On the software implementation of the Monte Carlo method for estimating confidence bands of linear regression
- Aleksandr V. Stepanov, D.I. Mendeleev Institute for Metrology (VNIIM) (St. Petersburg, Russia)
The paper addresses the problem of calculating uncertainty bands for linear regression with correlated input data. To estimate confidence bands, the generalized least squares method is applied. To determine their boundaries, a coverage factor is introduced; when multiplied by the standard uncertainty of the regression at specific points, this factor yields the required limits. The relevance of this research stems from the fact that standard methods for constructing confidence intervals, based on the assumption of independent errors, lead to a systematic underestimation of the uncertainty band width in the presence of autocorrelation. This, in turn, creates a false impression of forecast accuracy and may result in erroneous statistical conclusions. To construct confidence bands correctly, the structure of the temporal dependence of errors must be taken into account. This study considers the following models of correlated noise: autoregressive processes with exponential correlation decay, and colored noise characterized by power-law decay and long-term memory.

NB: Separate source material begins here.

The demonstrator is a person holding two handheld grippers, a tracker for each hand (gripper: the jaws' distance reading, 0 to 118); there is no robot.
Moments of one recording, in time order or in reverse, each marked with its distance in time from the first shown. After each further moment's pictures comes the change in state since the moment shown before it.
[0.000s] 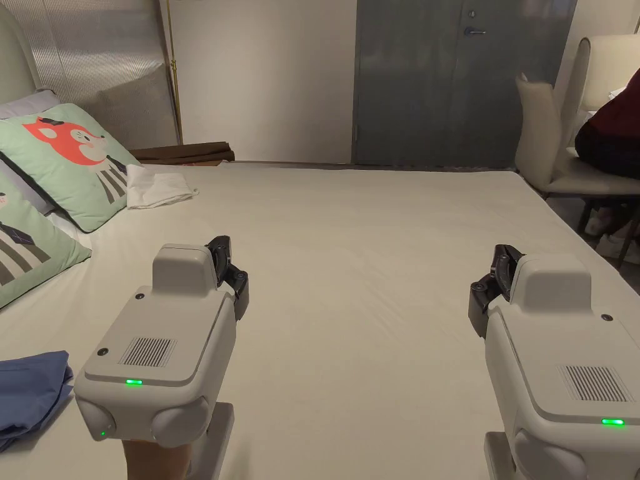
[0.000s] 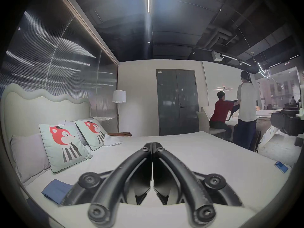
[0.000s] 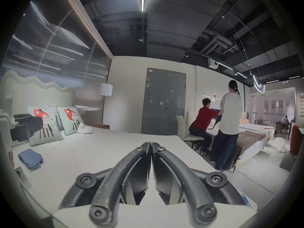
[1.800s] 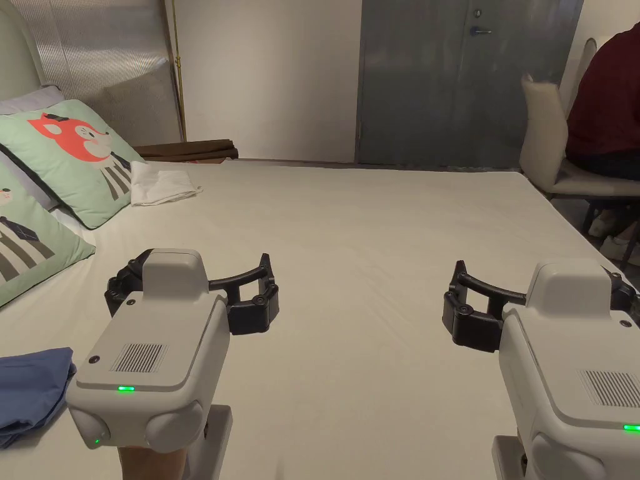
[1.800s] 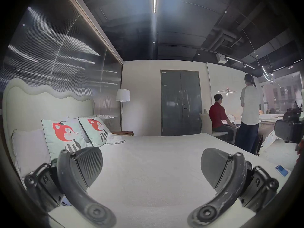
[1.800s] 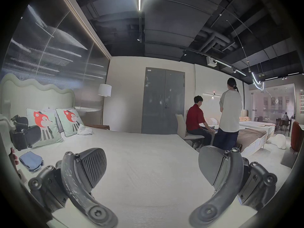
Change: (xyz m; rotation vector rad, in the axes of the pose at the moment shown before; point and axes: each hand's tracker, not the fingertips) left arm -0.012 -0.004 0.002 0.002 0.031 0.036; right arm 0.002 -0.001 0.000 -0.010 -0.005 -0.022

Unlike the classical case of independent errors, where the coverage factor corresponds to a quantile of the normal distribution, no analytical expression exists for this factor in the presence of correlation. The value of the factor directly depends on the structure of the error covariance matrix, the training sample size, and the forecasting horizon. To determine it, the paper employs a numerical Monte Carlo method combined with an iterative bisection procedure, which allows finding the coverage factor with a specified accuracy.
Specialized software has been developed in Python using the NumPy and SciPy libraries. The software implementation solves the problem of estimating hyperbolic-shaped linear regression bands when the error correlation structure is described by the aforementioned models. Corresponding examples for estimating the coverage factor and regression bands are provided, along with a link to the software implementation. The modular architecture of the developed program allows for expansion to other types of correlation structures. The applicability of the work is due to the need for correct uncertainty estimation in the statistical processing of experimental data obtained during the solution of measurement problems.
linear regression, confidence bands, generalized least squares, correlated noise, colored noise, Monte Carlo method, numerical methods
2026-03-05